Joining Canada, Spain, Belgium, and the Netherlands, the South African court's ruling paved the way for same-sex marriage. The court spoke persuasively about the country's evolving family forms, and the need for the law to recognize social change and avoid the marginalization or persecution of gays and lesbians. Excluding them from the institution of civil marriage, the Court reasoned, was not a minor historical relic, but, rather, a modern affirmation of their outsider status - an unacceptable message, given the Constitution's guarantee of equality. The court reasoned that the law, instead, should embrace the right of gays and lesbians to marry - "a major symbolical milestone in their long walk to equality and dignity."
In terms of remedy, the Constitutional Court considered two possibilities. First, it could add the words "or spouse" after the words "or husband" in the Marriage Act. This would be sufficient to make clear that a person of either gender could have a husband or wife.

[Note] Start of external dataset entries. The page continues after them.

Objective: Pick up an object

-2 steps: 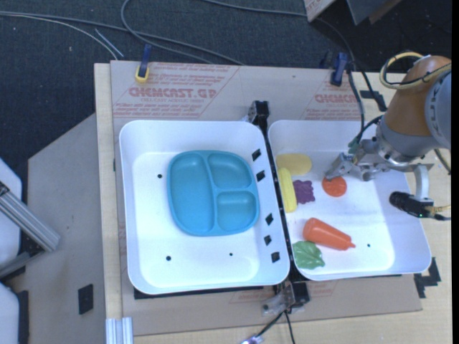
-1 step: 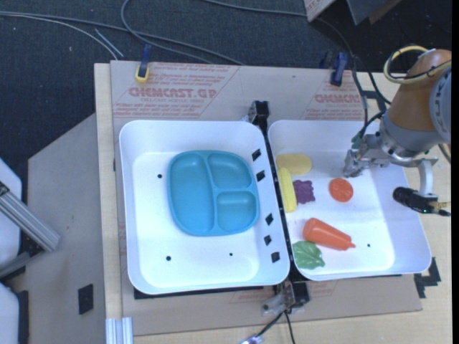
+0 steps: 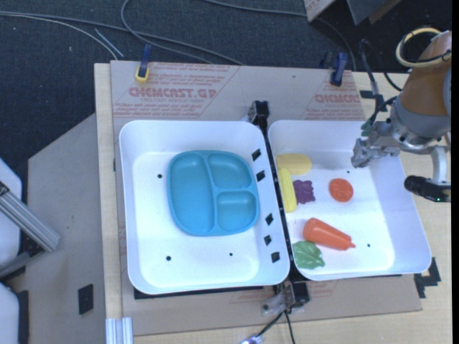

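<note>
right bin point(image 3: 401, 213): one carrot point(image 3: 328, 234), one tomato point(image 3: 341, 190), one grape bunch point(image 3: 304, 191); hand point(image 3: 364, 151) state unclear.

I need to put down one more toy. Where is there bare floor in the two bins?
Left bin: bare strips along the front and left, around the blue tray. Right bin: a bare patch right of the carrot and the orange ball. Its left half is crowded.

Small orange tomato toy point(image 3: 341, 190) lies in the right bin point(image 3: 401, 221).
</note>
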`<act>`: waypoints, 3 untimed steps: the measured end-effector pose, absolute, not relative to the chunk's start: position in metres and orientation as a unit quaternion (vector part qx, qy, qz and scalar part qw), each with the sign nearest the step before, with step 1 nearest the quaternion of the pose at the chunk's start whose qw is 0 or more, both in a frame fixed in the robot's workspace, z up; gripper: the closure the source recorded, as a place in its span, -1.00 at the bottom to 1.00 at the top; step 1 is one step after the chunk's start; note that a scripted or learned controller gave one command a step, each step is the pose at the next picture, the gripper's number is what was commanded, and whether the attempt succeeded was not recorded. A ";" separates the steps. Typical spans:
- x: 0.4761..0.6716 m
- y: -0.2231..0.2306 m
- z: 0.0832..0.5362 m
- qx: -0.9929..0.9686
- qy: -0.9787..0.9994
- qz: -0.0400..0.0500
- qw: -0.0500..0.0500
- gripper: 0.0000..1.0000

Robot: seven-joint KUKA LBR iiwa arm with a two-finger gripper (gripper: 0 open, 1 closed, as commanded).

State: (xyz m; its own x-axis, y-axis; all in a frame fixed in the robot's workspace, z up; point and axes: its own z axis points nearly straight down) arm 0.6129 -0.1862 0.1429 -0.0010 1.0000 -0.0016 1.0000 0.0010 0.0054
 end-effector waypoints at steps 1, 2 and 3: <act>0.612 -0.187 0.208 0.707 0.708 0.002 0.004 1.00; 0.612 -0.187 0.208 0.707 0.708 0.001 0.001 1.00; 0.593 -0.144 0.219 0.706 0.709 0.000 -0.002 1.00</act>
State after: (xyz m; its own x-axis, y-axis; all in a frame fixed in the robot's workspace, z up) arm 0.5933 -0.1442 0.2193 -0.0040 1.0000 0.0029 1.0000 0.0040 -0.0017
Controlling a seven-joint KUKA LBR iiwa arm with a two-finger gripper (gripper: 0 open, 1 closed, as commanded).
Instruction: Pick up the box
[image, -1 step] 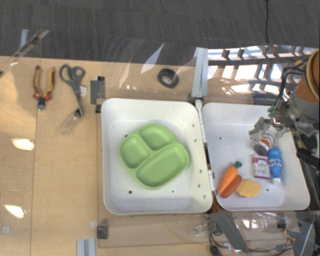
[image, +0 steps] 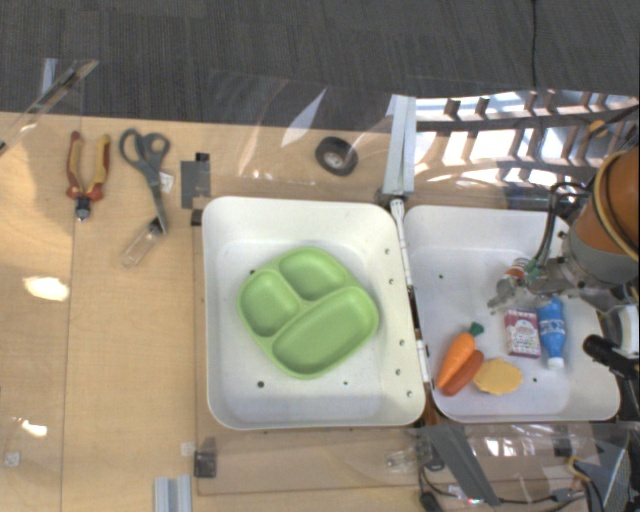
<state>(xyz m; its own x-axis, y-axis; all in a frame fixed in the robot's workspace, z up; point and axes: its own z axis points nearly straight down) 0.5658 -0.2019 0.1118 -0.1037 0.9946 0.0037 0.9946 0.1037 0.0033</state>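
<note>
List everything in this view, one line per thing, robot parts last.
box: 1, red and white, right bin, beside the bottle
bottle: 1, blue, white cap, right bin
carrot: 1, orange, green top, right bin
yellow toy: 1, right bin's near edge
divided plate: 1, green, left bin
bins: 2, white, side by side
pliers: 1, red handles, bench far left
scissors: 1, grey, bench
tape roll: 1, dark, behind the bins
arm: 1, grey and orange, right edge
gripper: 1, over the right bin, above the box

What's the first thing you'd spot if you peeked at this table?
The big green divided plate in the middle of the left bin grabs the eye first. Next comes the orange toy carrot in the right bin, beside a small red box and a blue bottle.
</note>
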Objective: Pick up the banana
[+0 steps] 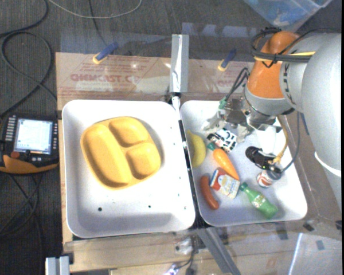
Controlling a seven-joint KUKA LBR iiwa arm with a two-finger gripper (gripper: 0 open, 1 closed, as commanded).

Second, the court considered adopting a proposal from the South African Law Reform Commission to create a new Reformed Marriage Act, which would give legal recognition to all forms of marriage, but also to retain the existing Marriage Act. Under this scheme, marriages celebrated under either act would be legally identical, but officiants could restrict themselves to opposite-sex marriages celebrated under the traditional act.
In the end, however, the court laid out the possibilities without selecting one. Instead, it gave the South African Parliament one year to consider and adopt a scheme that would make civil marriage available to same-sex couples, as required by the court's interpretation of the South African Constitution.
(This same approach was taken here in both Vermont and Massachusetts: the state's highest court ruled the ban on same-sex marriage unconstitutional, but gave the legislature the opportunity to craft a new law meeting constitutional standards. In Vermont, the legislature responded with civil unions, a marriage-alternative that is now available to same-sex couples. In Massachusetts, the legislature simply ignored the Supreme Judicial Court's invitation to pass new legislation, and the celebration of same-sex marriages began at the expiration of the six-month stay.)
A Still-Unsettled Landscape Suggests Same-Sex Marriage Wars Will Persist
Taking stock of the landscape reveals it to be persistently unsettled. The recognition of same-sex marriage in one American state has not, so far, led to a cascade effect in other jurisdictions. Perhaps, instead, it has refueled and reenergized the movement against same-sex marriage, and the movement against progressive values more generally.
The rally against so-called "genderless" marriage is troubling both because it obscures the discrimination and hardship being suffered by same-sex couples, as they remain excluded from one of society's most important institutions, and quietly encourages a return to traditional marriage that was highly unsatisfactory for women.
South Africa's approach - both the bottom-line and the eloquent and convincing reasoning used to reach it - is a much more heartening cry.